Recent investments in education have allowed Concordia to once again approach a balanced budget.
Concordia’s administration is projecting to eliminate its deficit by 2020, according to its 2018-19 budget.
In a media briefing on the school’s budget for the upcoming year, Concordia’s Senior Director of Financial Planning and Budget Services, Jean-François Hamel, said the administration should return to a balanced budget by the end of the 2019-20 academic year.
Cuts to education since 2010 — about $1.5 billion, according to Global News — have plunged Concordia into a deficit. However, new investments in education in 2017 — including a pledge of $3.4 billion over five years, according to the Montreal Gazette — have created an opportunity for Concordia to re-balance its budget.
Hamel said one of the keys to reducing Concordia’s deficit is its increasing enrollment. University enrollment in Quebec is declining across the board, especially outside of major urban centres. However, Hamel said Concordia’s enrollment has been steadily increasing — by 6 per cent in two years, according to the university’s website. Hamel said several factors play into this, including its urban location and English language of instruction, both of which appeal to international students.
Denis Cossette, Concordia’s Chief Financial Officer, said the university also continues to attract graduate students in large numbers, as well as francophone CEGEP students who wish to pursue their studies in English. He also credits Concordia’s voluntary retirement program with helping to reduce the deficit by offering 109 faculty members an early retirement in 2017.
Hamel does not expect the university’s tuition hike for international students in deregulated programs to affect international enrollment. In May, the university approved a 3.28 per cent tuition increase for international students in the Faculty of Engineering and Computer Science and the John Molson School of Business following the deregulation of tuition for those programs. “We’ve been applying these types of increases to international tuition for years now,” said Hamel. “All we’ve seen is an increase in the international student population, even though we were increasing the fees.”

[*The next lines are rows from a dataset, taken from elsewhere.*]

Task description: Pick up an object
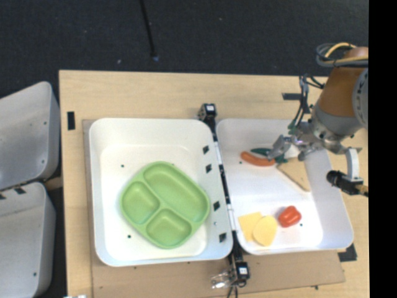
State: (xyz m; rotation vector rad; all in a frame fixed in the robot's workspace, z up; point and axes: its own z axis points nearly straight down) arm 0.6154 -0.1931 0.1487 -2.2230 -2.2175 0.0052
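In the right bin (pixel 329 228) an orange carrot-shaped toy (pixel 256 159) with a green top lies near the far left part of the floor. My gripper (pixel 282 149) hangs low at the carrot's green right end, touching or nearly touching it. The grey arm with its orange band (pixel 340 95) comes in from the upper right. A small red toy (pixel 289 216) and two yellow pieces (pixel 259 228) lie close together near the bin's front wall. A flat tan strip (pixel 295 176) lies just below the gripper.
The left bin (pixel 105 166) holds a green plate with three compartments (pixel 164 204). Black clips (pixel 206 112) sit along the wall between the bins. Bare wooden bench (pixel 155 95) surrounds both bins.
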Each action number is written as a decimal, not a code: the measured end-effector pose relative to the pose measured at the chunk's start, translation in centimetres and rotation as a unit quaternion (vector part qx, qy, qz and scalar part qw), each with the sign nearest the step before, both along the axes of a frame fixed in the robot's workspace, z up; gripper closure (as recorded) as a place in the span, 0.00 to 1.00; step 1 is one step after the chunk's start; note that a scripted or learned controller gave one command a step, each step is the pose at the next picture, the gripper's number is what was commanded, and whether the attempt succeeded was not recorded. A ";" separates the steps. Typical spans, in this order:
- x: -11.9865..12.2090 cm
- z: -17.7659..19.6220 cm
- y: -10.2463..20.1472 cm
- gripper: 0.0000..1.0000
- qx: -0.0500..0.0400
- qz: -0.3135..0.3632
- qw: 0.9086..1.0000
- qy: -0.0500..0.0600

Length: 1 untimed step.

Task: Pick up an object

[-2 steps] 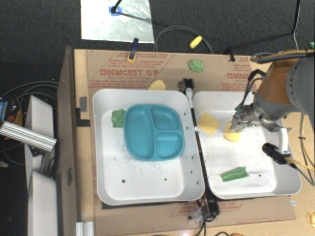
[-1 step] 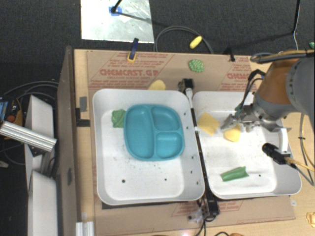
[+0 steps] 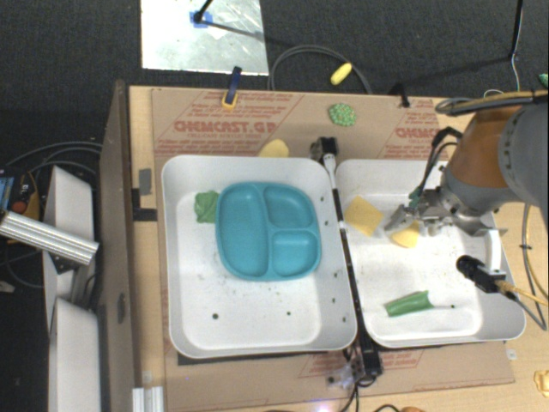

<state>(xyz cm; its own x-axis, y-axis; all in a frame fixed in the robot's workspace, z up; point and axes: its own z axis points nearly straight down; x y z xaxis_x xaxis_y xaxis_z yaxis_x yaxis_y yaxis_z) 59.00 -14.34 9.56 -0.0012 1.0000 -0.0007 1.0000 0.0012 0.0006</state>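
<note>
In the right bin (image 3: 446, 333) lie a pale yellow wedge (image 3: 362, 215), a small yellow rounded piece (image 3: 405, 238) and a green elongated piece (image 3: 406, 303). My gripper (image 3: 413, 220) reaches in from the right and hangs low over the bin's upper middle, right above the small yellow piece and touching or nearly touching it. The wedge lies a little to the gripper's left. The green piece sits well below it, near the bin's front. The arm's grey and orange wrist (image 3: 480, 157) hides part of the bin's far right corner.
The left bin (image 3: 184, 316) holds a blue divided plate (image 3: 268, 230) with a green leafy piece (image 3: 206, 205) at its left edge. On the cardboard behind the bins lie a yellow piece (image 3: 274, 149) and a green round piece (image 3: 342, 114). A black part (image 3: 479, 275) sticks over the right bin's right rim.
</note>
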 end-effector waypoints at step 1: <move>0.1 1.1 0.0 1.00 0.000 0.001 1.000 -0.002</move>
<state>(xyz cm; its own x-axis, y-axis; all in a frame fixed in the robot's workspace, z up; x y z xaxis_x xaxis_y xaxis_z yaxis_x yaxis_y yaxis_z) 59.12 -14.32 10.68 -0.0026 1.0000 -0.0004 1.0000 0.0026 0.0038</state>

The administration predicts that the deficit at the end of the current academic year will be $1.9 million, down from $3.9 million in 2017-18. Hamel said a total of about $90 million was cut from Concordia’s operating budget between 2010 and 2017, but that it should regain this funding by the 2022-23 year.
Cossette said because the administration doesn’t decide how faculties spend their funding, individual programs and activities were not singled out to be cut in order to reduce the deficit.
In total, the university is predicting $496.9 million in revenues and $498.8 million in expenses for the 2018-19 year.
Cossette said several factors make the administration’s deficit timeline uncertain. The ongoing diplomatic spat between Canada and Saudi Arabia and the resulting lack of Saudi nationals at Concordia will leave a gap in enrollment. The election of a new provincial party on Oct. 1 could also mean big changes for university funding.